Task directions:
Keep the images out while you set down the data exactly.

━━━━━ Dataset ━━━━━

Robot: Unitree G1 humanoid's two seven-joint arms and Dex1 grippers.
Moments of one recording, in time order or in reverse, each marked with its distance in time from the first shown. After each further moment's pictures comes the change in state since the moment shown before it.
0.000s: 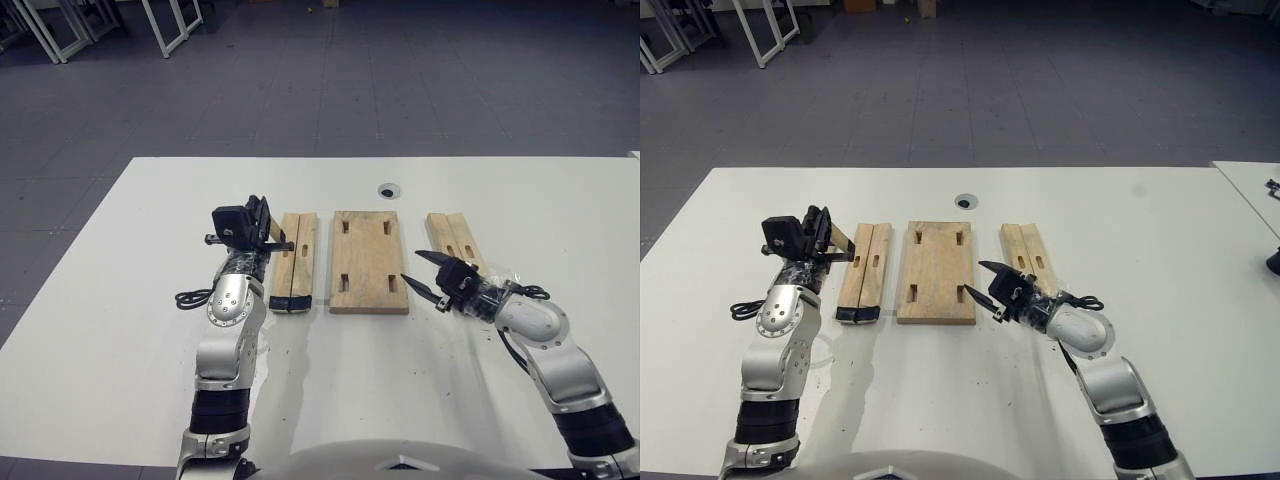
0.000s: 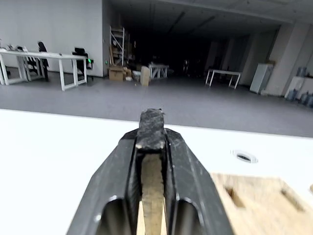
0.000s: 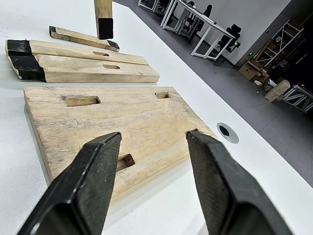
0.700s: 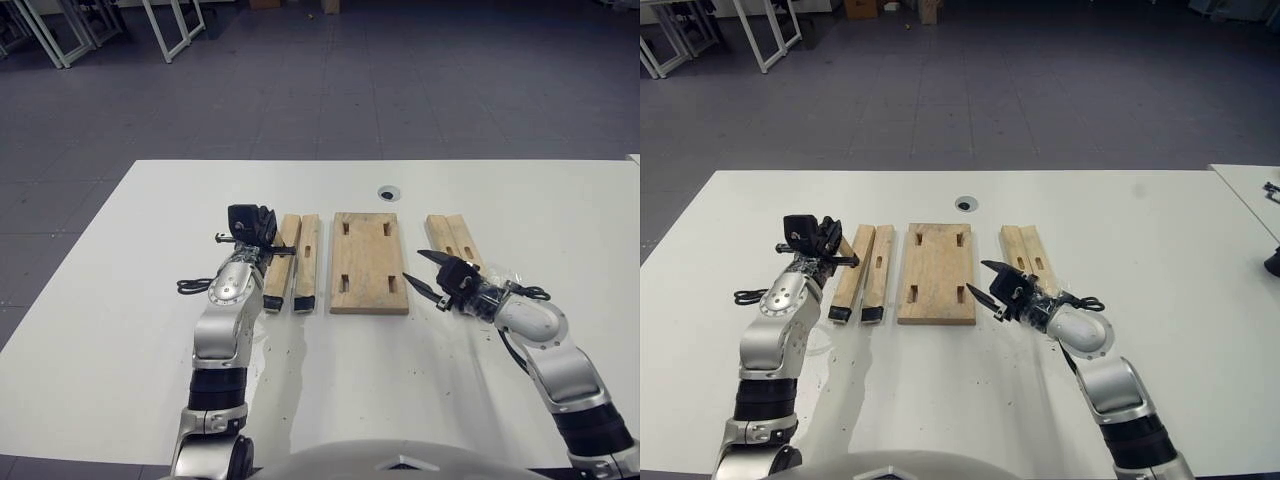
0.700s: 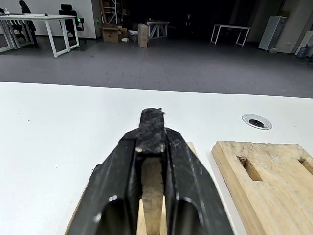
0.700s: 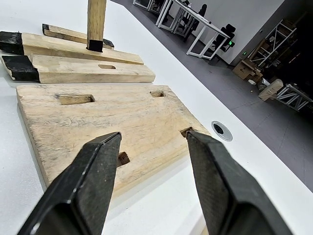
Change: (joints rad) left arm -0.154 0.035 0.051 0.016 0.011 0.361 -0.025; right arm -0.001 0.001 0.001 0.015 -0.008 -0.001 -0.022
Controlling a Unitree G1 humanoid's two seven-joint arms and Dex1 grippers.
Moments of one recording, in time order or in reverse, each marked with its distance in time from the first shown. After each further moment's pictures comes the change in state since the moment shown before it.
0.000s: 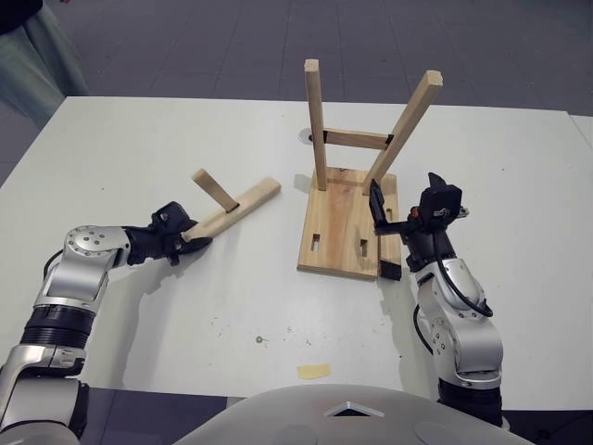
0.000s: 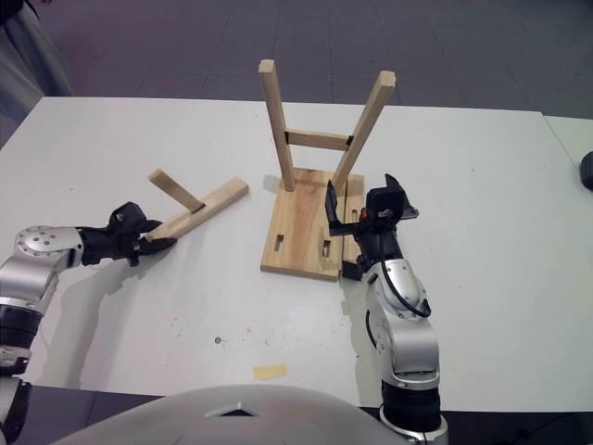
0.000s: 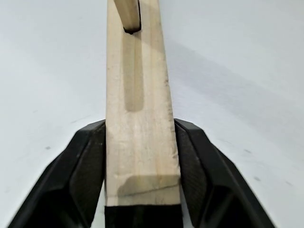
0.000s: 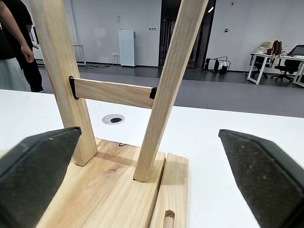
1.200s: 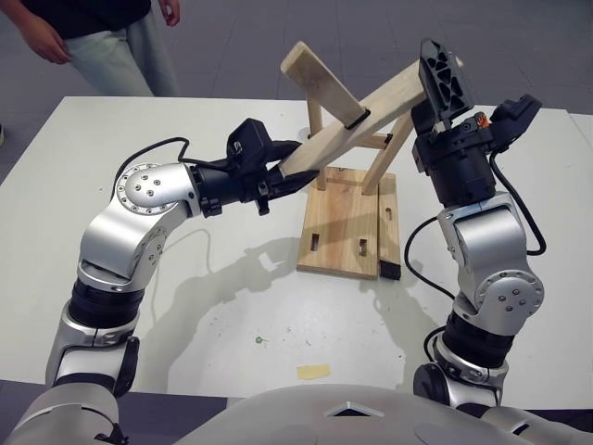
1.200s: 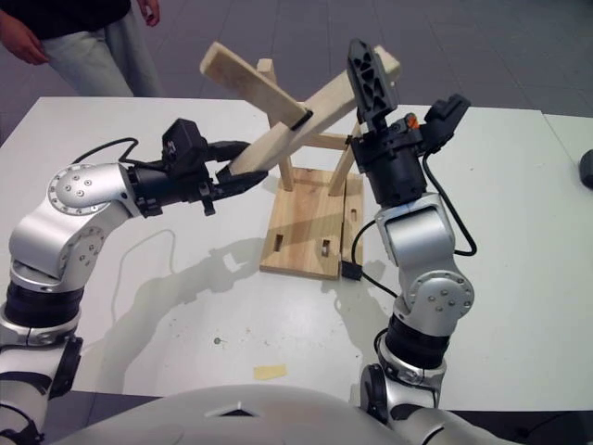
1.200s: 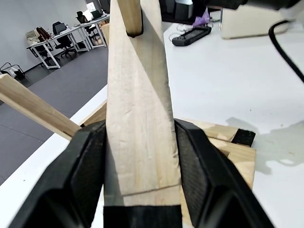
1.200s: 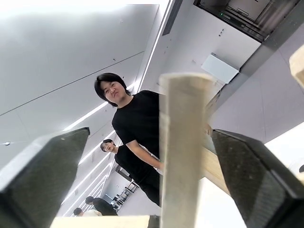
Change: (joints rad) left arm -0.243 -0.109 -0.152 -0.660 -0.180 0.196 0.062; right arm -0.354 0.054 -0.236 -0.012 1.365 0.096 -0.419
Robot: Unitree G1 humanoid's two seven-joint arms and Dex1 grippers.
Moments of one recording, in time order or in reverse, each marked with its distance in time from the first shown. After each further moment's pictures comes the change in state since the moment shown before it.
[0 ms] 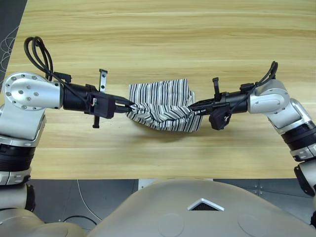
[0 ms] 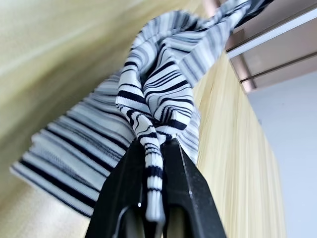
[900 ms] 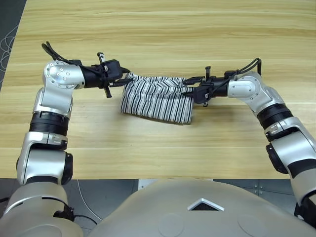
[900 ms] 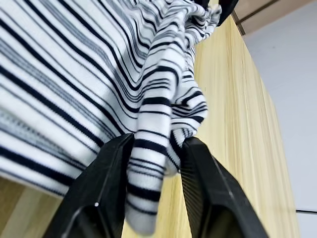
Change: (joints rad) left arm -0.312 -0.319 -0.075 0.718 0.332 -0.025 0.267; right arm -0.207 0.265 -0.036 0.618 -0.251 -0.044 -0.242
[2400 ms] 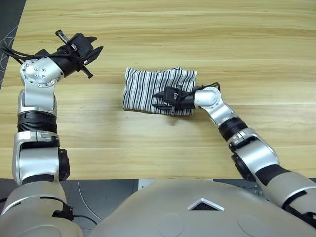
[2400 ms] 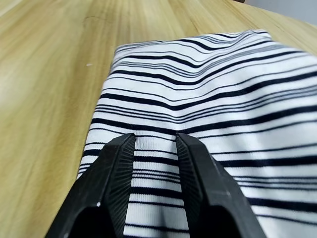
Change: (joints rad) left arm 0.033 0.013 0.167 0.064 0.016 -0.113 0.320; right arm -0.002 0.385 -0.084 0.184 0.264 0.425 0.142
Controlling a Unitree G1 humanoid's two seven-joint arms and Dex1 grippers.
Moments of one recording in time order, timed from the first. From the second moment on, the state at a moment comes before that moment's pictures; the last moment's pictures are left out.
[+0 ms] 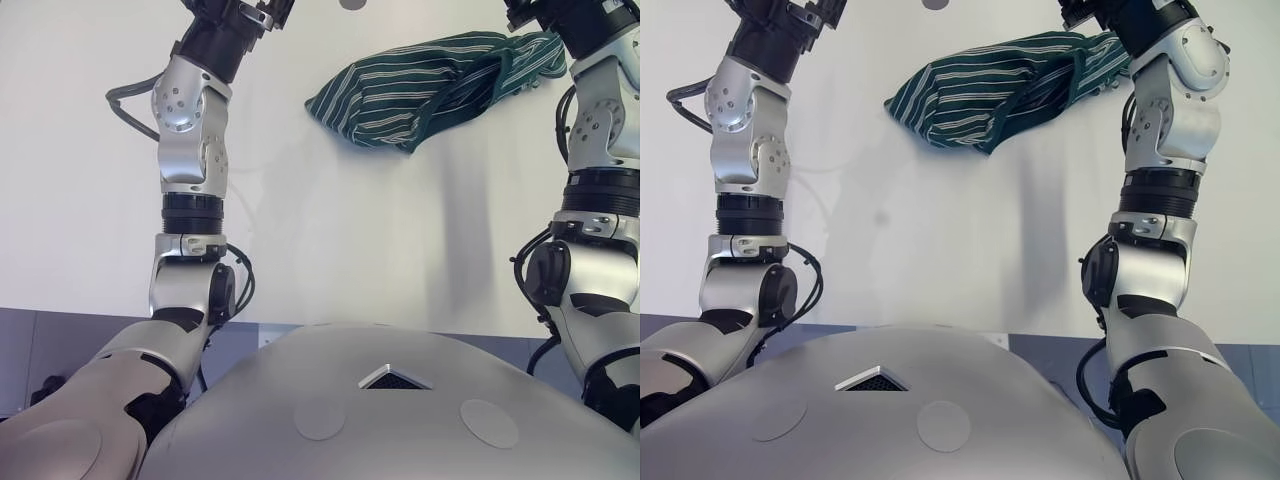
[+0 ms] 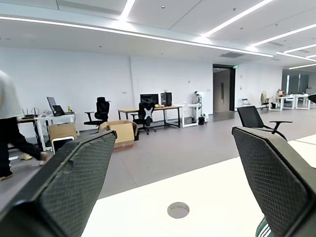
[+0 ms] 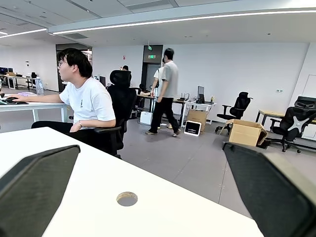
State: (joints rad) left arm -0.45 0.15 0.05 0.24 -0.28 -0.14 -0.47; right arm -0.55 -0.41 -0.18 0.35 0.34 0.04 0.69
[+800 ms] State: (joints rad) left arm -0.42 0.15 0.00 0.22 -0.23 -0.14 -0.48; right arm -0.56 -0.41 -0.17 0.40 0.28 0.00 0.66
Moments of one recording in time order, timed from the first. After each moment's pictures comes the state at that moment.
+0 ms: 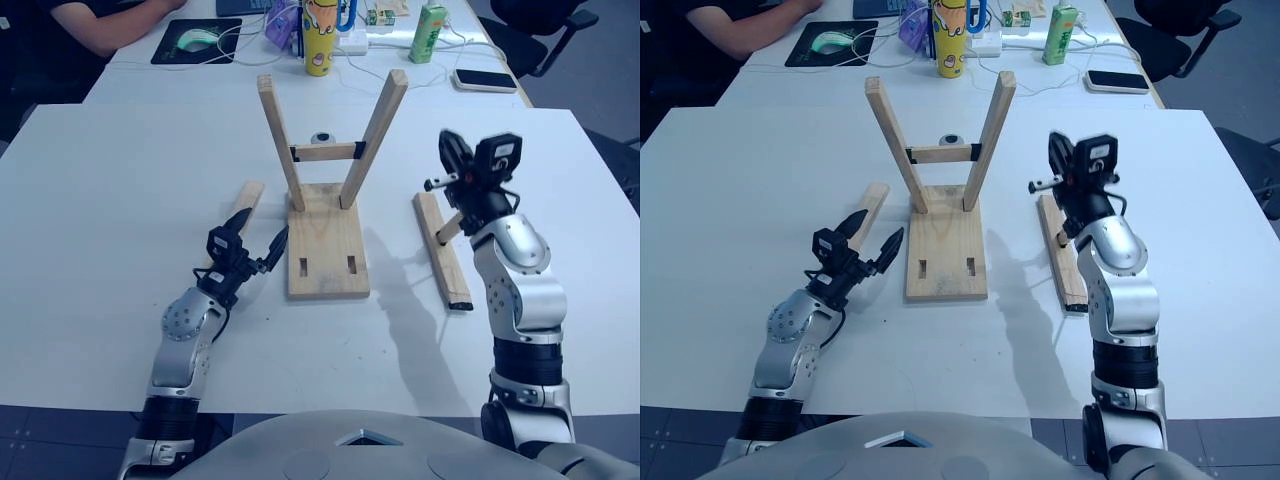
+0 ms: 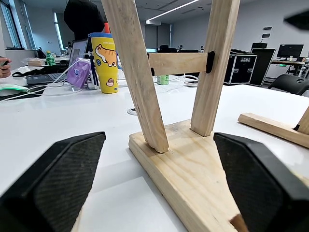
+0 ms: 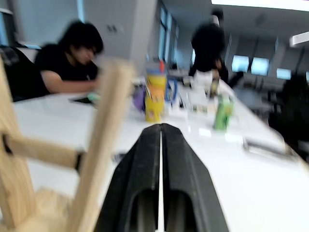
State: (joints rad) left arm 0.12 0.19 -0.06 -0.09 -0.22 -0.10 -0.47; right arm -0.26 -0.31 -0.05 -0.34 0.22 0.30 0.23
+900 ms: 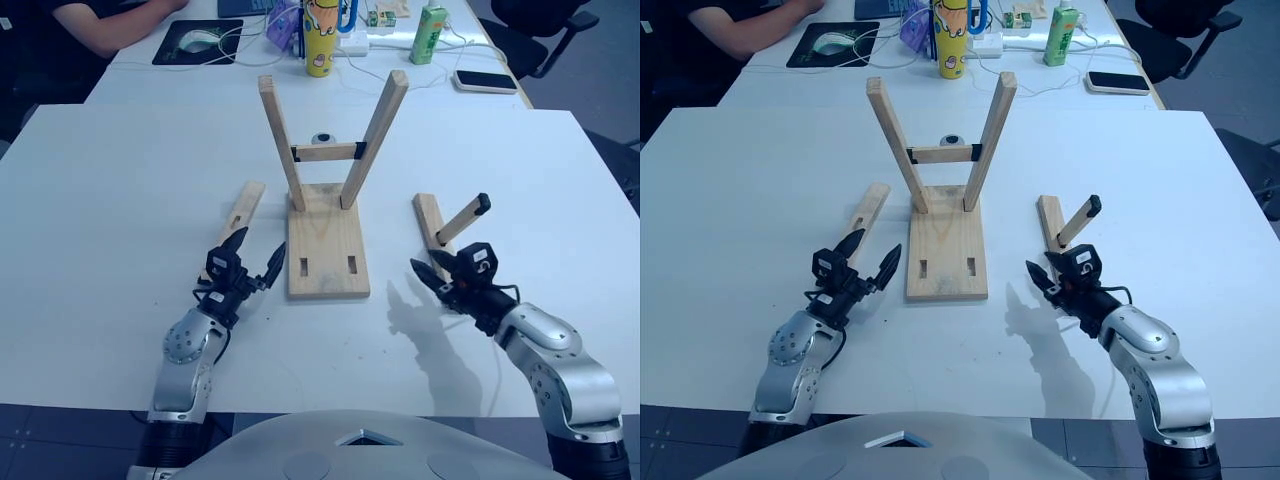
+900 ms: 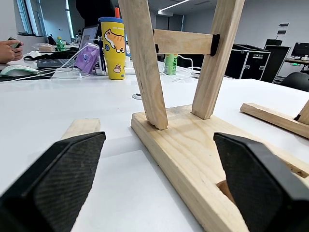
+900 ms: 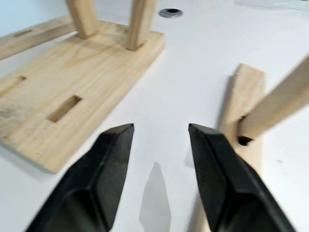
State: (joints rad) left arm 0.25 0.17 -0.08 -0.14 -0.20 -0.12 -0.42; right arm 0.28 -0.48 -0.13 -0.58 0.36 0.68 0.40
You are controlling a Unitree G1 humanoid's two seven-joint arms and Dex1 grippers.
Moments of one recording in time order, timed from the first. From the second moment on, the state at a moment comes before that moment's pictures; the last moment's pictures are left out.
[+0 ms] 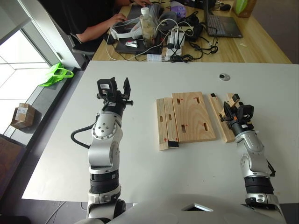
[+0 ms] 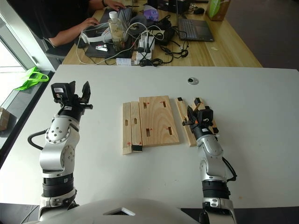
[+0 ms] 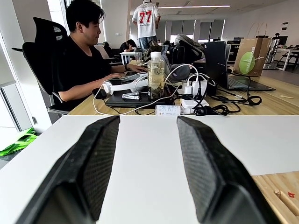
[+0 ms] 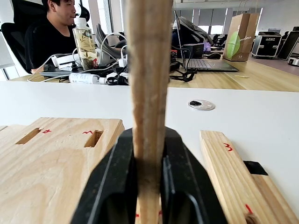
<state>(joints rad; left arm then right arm) -0.10 0.11 0.09 -0.38 -0.07 0.44 -0.04 0.01 -0.19 -0.10 0.16 0.21 -0.07 0.30</state>
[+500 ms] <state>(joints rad) -0.08 0.08 0.09 -0.35 -0.07 0.37 -0.01 -0.01 -0.19 -0.11 0.16 0.21 -0.08 0.28</state>
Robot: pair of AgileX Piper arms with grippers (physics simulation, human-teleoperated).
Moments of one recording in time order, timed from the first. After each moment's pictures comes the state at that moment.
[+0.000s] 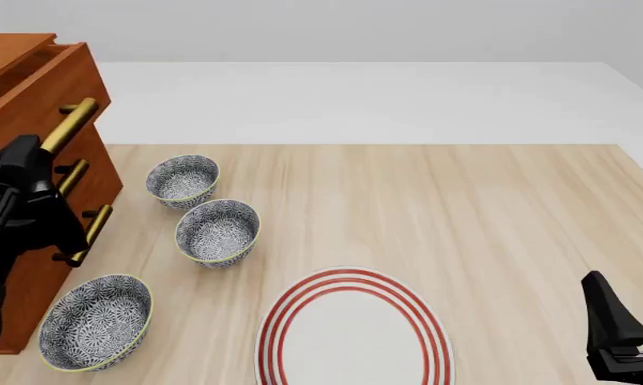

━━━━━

Reply:
Robot: Unitree G1 humanoid's two seven-joint arms and Dex1 grippers.
Moments of one recording, in time order or in reverse, each marked with its distance in time from the first shown. After each further moment's pictures comes the change in state since the moment shown before it.
0.000s: 
0.000s: 
0.000s: 
0.700s: 
0.700s: 
0.700s: 
Change: (joints rad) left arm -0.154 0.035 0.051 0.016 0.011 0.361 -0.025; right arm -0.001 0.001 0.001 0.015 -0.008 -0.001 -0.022
Controlling a Unitree G1 humanoid's two seven-joint arms and Dex1 grippers.
Moments of one recording, in time order or in reverse, each marked with its distance in time from the first shown. After each further moment's pictures comes the change in state since the moment shown before it.
0.000s: 
0.000s: 
0.000s: 
0.000s: 
1.200s: 
1.200s: 
1.200s: 
1.200s: 
Change: (joints rad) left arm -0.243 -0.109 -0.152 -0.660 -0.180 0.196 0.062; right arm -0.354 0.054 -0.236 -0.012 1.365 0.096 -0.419
Robot: Unitree G1 humanoid's two seven-joint arms and Dex1 grippers.
Moments of one recording, in time order or in reverse, each marked with its distance in time from the first shown. After each further moment's pictures comes the change in state since the moment shown before it.
[0 ms] 
[0 ms] 
[900 ms] 
[900 ms] 
Change: (joints rad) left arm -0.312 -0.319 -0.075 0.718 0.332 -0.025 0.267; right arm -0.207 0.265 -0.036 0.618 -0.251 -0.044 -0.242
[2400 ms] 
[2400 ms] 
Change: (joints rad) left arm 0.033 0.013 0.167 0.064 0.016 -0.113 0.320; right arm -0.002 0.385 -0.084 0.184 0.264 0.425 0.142
Controlling a Unitree G1 humanoid's two seven-joint arms and Dex1 grippers.
Moments of one recording in time order, timed from the first. From the second moment on, the state at a moment comes before that moment's pictures; the last moment's pictures are left out.
[+0 ms] 
[+0 ms] 
[+0 ms] 
State: (joints rad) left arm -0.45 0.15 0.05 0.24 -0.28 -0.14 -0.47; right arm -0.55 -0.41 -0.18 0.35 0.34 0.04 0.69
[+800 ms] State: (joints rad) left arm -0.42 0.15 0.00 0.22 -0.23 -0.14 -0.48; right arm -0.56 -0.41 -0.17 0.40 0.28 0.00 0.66
Moments of one recording in time order, timed from the first. After each moment's pictures comes the state at that moment.
+0 ms: 
+0 ms: 
+0 ms: 
State: (joints rad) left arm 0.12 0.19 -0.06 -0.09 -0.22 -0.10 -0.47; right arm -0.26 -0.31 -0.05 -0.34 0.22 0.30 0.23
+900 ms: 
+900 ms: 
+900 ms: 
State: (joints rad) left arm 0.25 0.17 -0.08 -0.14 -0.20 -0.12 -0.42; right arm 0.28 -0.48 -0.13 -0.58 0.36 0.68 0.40
You are controlling a Unitree G1 humanoid's two seven-joint arms and Dex1 grippers.
Moments of one recording in time order, timed from the first. From the second moment on, the state at a moment comes before that moment's pictures; the last moment's pictures are left out.
[+0 ms] 
[+0 ms] 
[+0 ms] 
[+0 ms] 
<state>(joints rad; left arm then right arm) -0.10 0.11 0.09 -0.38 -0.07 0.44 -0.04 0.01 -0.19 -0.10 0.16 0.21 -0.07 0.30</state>
[+500 ms] <state>(joints rad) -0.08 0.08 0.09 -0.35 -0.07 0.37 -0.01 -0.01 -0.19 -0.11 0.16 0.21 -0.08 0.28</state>
Robot: pair of AgileX Piper arms with grippers (physics simulation, human-teleoperated).
Moments of one recording in time order, timed from the first. After each moment's pictures comes the state at that moment.
[+0.000s] 

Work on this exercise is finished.